As everyone knows, Hume is adamant that we never understand the powers of objects through which they act as causes of certain effects. Hume is equally adamant that designating an object as a cause, and another as effect, requires seeing objects of those types constantly conjoined. In one respect, constant conjunction assists us by generating the habit or determination of the mind, so that we naturally associate the cause with the effect (this, in the language of the Treatise, is causality as a ‘natural relation’). In so far as causality is viewed as a ‘philosophical relation’ (once again, utilizing the language of the Treatise), the importance of constant conjunction is this: even though we lack any insight into causal power, the constant conjunction between objects convinces us of the causal relevancy of one object to another. The powers of the first object, although unknown, appear to be directed to the production of, or a change in, the second object.

Applying this analysis of the importance of constant conjunction to ascriptions of causality to our discussion, we can understand the full weight of Cleanthes’/ Hume’s criticism in the eighth paragraph of Part 9. The most useful way of developing what I have to say here is to revisit Demea’s argument, at the point at which he seeks to answer the questions: why is there something rather than nothing; and why does this particular succession of causes exist from all eternity rather than some other, or no succession at all? As we have seen in the second paragraph above, Demea offers four possible explanations. The elimination of the first three, he urges, leaves us with the fourth: the only reasonable explanation as to why there is something rather than nothing, and why there is what there is rather than something else, is that a necessarily existent being exists, who is the cause of the world, as we know it.

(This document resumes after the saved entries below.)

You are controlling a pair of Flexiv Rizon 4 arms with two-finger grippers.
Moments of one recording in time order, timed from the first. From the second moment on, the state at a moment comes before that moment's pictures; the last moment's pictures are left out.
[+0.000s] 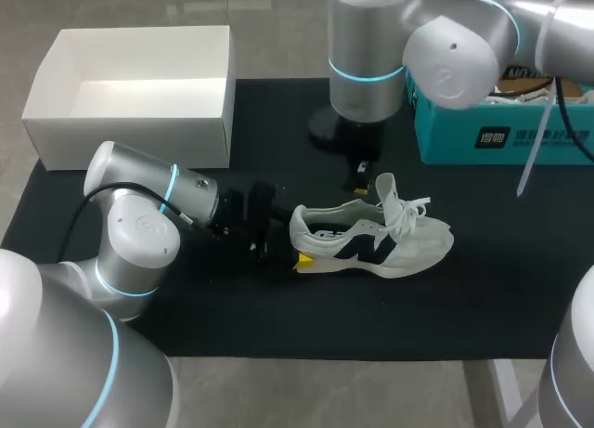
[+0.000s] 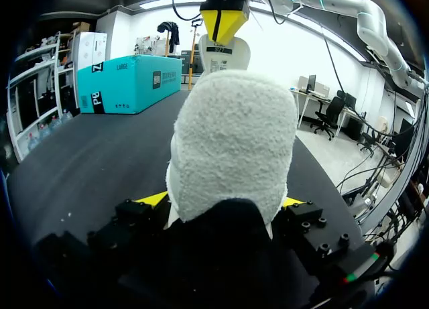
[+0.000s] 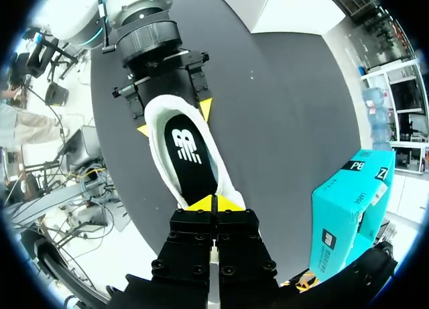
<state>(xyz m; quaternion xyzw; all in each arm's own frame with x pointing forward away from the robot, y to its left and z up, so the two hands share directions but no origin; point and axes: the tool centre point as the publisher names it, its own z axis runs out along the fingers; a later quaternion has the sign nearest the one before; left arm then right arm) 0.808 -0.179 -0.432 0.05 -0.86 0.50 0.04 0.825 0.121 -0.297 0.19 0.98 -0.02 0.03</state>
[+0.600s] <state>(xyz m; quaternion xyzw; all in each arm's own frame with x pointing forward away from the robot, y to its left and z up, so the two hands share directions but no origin) 0.808 -0.179 -0.432 0.05 -0.86 0.50 0.04 0.816 0.116 -0.325 0.15 0.99 -0.01 0.08</state>
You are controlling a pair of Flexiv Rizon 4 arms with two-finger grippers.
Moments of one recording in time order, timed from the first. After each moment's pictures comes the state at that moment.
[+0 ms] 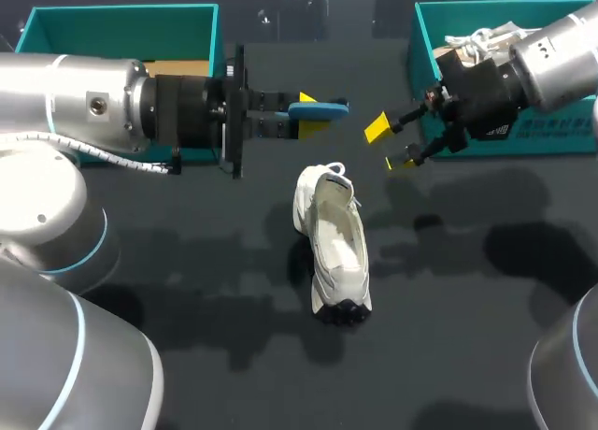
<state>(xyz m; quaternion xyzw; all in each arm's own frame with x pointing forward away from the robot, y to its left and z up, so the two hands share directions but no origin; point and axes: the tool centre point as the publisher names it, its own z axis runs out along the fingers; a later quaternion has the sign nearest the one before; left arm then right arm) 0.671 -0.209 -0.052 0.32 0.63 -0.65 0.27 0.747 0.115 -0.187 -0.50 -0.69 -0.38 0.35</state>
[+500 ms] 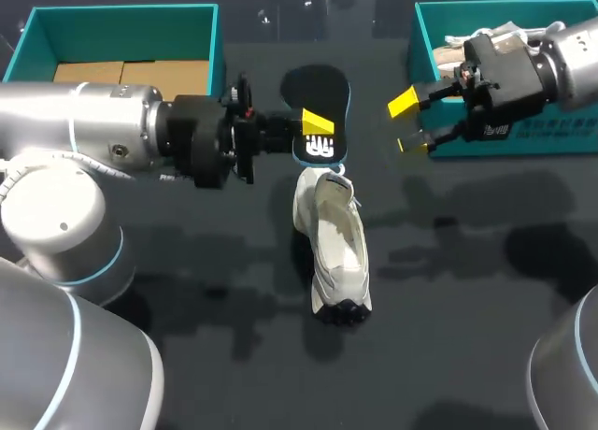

But this is where Demea errs, given Cleanthes’ criticism in paragraph 8 of Part 9. Given the Cleanthean/ Humean account of causality, establishing a necessarily existent being as the cause of the eternal chain of causes and effects would require the observation of constant conjunction between this being and the causal chain – this is required in order to establish the causal relevancy of the existence of the one to the production and existence of the other. Since this requirement cannot be satisfied, Cleanthes is arguing that we cannot establish that a necessarily existent being is the cause of the eternal chain of causes and effects, even if the chain and its members are contingent, and even if we have eliminated the other three putative causes.

We can develop Cleanthes’ criticism even further. Assume for the moment that we already know (i.e. independently of Demea’s argument) that a necessary being exists, and that the eternal chain of causes is contingent. Following Cleanthes’ criticism in paragraph 8, which focuses on the role of constant conjunction, it would still be impossible for us, using Demea’s premises, to show that one is causally relevant or responsible for the other. Each would exist in a manner which appears to be incompatible with its having been caused. What exists in what we call the world might someday cease to exist, and in this respect, we might be tempted to say that what exists exists contingently. But even if this is true, Cleanthes/ Hume has established that the eternity of the world, at least in terms of its not having had a beginning, prevents us from proving that it was caused to exist. Accordingly, it may be the case that the eternal causal chain of which Demea speaks is contingent and uncaused, or at least from an epistemological point of view, must be so regarded.

Hume holds that his first argument against the Cosmological – Ontological Argument (concerning the non – demonstrability of existential statements) is “entirely decisive”, and he is “willing to rest the entire controversy upon it” (D.149). My point in this blog is that Hume understates the force of subsequent criticisms of this argument, inasmuch as at least one of these additional criticisms is decisive.